[DATASET EXCERPTS — start]
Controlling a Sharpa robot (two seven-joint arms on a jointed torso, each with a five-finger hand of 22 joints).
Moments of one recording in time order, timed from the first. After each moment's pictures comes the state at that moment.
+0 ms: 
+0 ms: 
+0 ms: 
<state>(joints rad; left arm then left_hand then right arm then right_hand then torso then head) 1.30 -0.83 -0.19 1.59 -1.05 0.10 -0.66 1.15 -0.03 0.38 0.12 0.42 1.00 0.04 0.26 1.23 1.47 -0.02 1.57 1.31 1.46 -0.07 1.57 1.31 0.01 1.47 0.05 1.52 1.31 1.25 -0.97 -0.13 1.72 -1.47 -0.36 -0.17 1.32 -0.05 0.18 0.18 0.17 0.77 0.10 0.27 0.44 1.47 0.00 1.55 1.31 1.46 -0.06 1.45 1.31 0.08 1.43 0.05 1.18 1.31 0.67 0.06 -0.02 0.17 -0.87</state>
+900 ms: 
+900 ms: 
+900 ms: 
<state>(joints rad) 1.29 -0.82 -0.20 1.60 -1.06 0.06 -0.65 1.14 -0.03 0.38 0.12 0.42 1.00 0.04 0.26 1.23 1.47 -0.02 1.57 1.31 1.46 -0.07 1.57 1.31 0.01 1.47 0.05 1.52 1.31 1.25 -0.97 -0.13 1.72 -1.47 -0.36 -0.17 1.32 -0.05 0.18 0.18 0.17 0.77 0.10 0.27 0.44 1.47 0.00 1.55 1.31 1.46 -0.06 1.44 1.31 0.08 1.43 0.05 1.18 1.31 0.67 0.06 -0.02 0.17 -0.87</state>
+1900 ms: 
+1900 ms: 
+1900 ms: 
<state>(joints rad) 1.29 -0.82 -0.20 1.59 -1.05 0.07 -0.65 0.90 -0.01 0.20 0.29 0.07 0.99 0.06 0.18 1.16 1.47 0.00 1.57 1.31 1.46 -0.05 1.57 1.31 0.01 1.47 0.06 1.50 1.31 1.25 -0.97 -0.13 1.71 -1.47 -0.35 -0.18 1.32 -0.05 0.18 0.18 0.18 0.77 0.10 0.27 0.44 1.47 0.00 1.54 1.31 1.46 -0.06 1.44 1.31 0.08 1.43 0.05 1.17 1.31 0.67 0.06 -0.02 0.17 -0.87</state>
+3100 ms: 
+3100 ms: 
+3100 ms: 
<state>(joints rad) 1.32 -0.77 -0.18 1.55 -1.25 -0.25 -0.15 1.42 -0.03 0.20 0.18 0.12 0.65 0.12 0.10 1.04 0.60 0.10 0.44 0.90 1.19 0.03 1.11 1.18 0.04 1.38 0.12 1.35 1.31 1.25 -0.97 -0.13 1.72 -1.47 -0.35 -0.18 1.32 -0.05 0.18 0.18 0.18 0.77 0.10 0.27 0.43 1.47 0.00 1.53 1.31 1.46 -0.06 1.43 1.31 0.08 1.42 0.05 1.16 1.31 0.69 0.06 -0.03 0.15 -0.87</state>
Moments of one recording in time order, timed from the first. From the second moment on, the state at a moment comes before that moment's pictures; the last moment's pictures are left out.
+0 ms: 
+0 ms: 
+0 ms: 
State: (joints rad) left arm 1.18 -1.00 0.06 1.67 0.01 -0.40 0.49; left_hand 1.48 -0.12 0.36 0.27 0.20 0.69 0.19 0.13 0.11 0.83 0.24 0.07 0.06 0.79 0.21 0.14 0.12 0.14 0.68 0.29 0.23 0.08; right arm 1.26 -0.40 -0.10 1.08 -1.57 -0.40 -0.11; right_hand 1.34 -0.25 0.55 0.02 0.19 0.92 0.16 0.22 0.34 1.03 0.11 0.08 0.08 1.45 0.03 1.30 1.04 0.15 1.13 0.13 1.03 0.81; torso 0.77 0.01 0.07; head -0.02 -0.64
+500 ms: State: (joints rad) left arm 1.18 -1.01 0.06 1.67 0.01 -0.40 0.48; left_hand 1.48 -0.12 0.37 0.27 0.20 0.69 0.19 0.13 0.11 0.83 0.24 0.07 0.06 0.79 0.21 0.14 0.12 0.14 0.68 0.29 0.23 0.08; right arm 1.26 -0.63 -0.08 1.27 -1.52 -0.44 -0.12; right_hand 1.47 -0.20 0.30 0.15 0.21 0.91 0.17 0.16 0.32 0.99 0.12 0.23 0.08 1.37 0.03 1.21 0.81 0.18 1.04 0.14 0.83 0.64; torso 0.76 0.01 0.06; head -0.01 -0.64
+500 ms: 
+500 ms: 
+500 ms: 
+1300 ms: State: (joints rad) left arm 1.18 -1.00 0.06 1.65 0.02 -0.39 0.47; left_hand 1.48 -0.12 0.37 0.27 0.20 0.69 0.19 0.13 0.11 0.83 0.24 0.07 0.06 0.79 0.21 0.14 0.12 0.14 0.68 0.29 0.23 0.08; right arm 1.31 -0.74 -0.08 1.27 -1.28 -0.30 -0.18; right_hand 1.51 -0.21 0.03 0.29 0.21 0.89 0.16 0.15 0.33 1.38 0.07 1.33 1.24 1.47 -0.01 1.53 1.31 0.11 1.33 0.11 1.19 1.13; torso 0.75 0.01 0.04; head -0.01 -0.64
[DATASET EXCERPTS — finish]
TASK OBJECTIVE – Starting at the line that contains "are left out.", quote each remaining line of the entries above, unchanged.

PROBLEM SOLUTION –
Moments of one recording in time order, timed from the first. From the second moment on, the state at a moment comes before that moment's pictures; the last moment's pictures are left out.
+0 ms: 
+0 ms: 
+0 ms: 
State: (joints rad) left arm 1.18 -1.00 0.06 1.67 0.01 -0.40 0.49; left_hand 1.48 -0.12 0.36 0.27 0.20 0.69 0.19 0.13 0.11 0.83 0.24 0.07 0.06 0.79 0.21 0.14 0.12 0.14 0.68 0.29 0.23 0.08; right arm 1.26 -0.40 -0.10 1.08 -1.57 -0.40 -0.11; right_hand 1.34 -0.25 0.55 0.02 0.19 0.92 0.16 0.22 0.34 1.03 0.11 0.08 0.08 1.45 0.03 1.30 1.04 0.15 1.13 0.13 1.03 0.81; torso 0.77 0.01 0.07; head -0.02 -0.64
+500 ms: State: (joints rad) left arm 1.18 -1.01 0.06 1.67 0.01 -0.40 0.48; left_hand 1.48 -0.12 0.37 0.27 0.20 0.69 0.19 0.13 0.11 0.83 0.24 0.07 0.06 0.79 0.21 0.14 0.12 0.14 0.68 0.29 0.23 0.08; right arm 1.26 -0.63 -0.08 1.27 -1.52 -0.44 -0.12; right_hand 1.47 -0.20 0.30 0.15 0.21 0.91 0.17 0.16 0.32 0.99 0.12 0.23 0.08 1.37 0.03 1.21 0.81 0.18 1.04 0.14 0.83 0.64; torso 0.76 0.01 0.06; head -0.01 -0.64
+500 ms: 
+500 ms: 
+500 ms: 
+1300 ms: State: (joints rad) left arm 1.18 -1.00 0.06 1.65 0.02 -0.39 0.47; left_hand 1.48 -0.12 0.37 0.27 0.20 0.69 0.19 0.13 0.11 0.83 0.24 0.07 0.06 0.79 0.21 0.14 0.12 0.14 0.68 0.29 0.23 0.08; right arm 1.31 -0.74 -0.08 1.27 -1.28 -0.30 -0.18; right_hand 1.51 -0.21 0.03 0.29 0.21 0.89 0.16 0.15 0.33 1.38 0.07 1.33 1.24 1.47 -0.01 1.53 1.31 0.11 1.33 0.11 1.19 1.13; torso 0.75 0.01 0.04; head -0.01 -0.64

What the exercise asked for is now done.